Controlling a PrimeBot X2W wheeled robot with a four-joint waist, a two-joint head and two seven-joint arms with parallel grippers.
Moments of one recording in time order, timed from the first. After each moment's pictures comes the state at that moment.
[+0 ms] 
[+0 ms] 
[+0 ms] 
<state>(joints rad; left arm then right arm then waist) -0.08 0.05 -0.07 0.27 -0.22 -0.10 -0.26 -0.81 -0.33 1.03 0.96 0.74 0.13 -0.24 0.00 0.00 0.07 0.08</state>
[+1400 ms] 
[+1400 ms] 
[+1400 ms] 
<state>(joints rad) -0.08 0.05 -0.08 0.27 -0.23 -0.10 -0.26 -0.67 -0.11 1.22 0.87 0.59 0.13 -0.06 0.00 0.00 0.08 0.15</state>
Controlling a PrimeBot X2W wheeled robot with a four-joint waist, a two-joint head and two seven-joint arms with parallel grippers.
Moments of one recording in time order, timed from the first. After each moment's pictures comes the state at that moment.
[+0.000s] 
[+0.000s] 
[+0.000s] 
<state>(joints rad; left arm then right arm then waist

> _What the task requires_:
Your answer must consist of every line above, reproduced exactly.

> _Finished task_:
Controlling a PrimeBot X2W wheeled robot with a four-joint waist, a two-joint head and two seven-joint arms with parallel grippers.
Moments of one recording in time order, timed from the first. After each moment's pictures comes the state at that moment.
[+0 ms] 
[+0 ms] 
[+0 ms] 
<state>(joints rad; left arm then right arm then waist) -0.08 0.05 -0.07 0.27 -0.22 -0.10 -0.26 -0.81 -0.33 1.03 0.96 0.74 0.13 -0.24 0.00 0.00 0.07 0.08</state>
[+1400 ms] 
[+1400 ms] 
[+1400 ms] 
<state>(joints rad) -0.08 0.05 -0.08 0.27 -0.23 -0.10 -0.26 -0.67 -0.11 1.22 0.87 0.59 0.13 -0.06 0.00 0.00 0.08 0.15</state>
Controlling a PrimeBot X2W wheeled robot with a four-joint waist, a two-joint head and two seven-joint arms with parallel grippers.
Moments of one recording in time order, timed from the first. After each moment's pictures comes the state at that moment.
[+0.000s] 
[+0.000s] 
[+0.000s] 
<state>(joints rad; left arm then right arm then waist

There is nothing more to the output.